A partir da análise dos jornais, podemos perceber uma articulação no imaginário que se aproxima ao regime presentista proposto por Hartog. Ao longo dos anos da reforma de preparação para a Copa do Mundo FIFA 2014, os jornais detalharam diariamente aspectos de como o novo estádio seria após a abertura. As descrições, em grande medida, apontavam para um velho estádio que havia fechado as portas para dar lugar a uma arena moderna com grandes características de um não-lugar. A arena reforçaria a ideia de um espetáculo que precisa ser apreciado individualmente, se tornando um espaço de consumo, rompendo com as tradições de torcida coletiva.
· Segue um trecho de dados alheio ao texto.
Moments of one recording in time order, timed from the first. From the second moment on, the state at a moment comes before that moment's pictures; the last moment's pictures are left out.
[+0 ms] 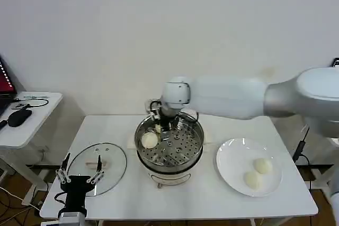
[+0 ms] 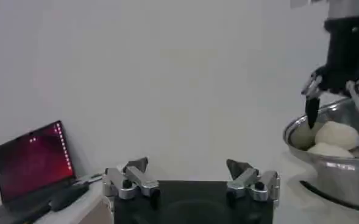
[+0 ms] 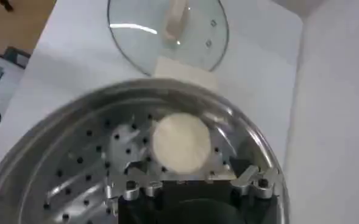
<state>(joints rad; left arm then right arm) 1.73 -1.48 -0.63 -2.30 0.25 0.13 -0.12 0.72 1.19 -1.51 1.41 0.67 -0.48 -0.75</state>
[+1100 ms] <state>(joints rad) 1.76 -1.49 -0.54 -2.19 0.38 0.11 -0.13 0.28 0.22 -1.19 1.83 -0.05 -0.19 -0.75</state>
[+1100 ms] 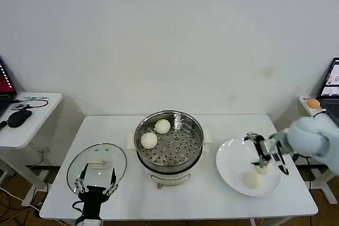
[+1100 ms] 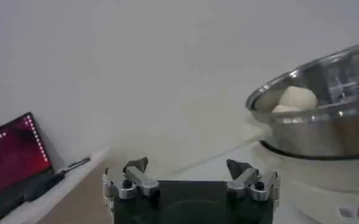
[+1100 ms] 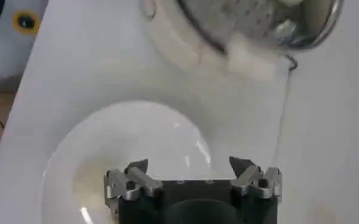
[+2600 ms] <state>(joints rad) 1.76 -1.49 -0.55 -2.17 0.42 0.11 -0.12 -0.28 0.34 -0.75 1.65 -0.13 -0.23 -0.83</state>
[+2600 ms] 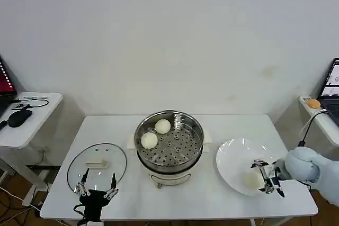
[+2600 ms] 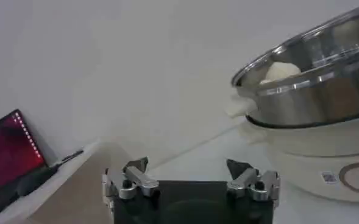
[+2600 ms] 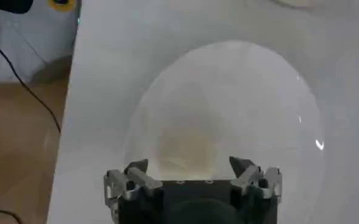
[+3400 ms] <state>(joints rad) 1.75 -1.50 -0.55 -2.16 0.42 0.12 -0.12 -0.20 0.42 -0.83 1.55 -0.09 -0.26 -0.89</state>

Dessa forma, percebe-se que o Mineirão, no imaginário dos jornais, está, em grande medida, ligado ao regime de historicidade presentista, pois sua nova configuração preza pelo ganho imediato em cima de um bem público. Tal perspectiva não é necessariamente boa ou ruim, pois é preciso ser sustentável para continuar funcionando, a questão aqui é perceber quais são os significados das ações no contexto estudado. Entretanto, o Mineirão é uma arquitetura com mais de 50 anos de idade. Várias formas de apropriação ocorreram ao longo do tempo. Apropriações que se chocaram com o Novo Mineirão, aberto em 2013. Nesse sentido, uma pesquisa oral com torcedores, que frequentavam o estádio antes da reforma e não vão mais, ou torcedores que iam e continuam indo, ou torcedores que só conhecem o novo Mineirão, poderia render um rico estudo sobre como o estádio é percebido.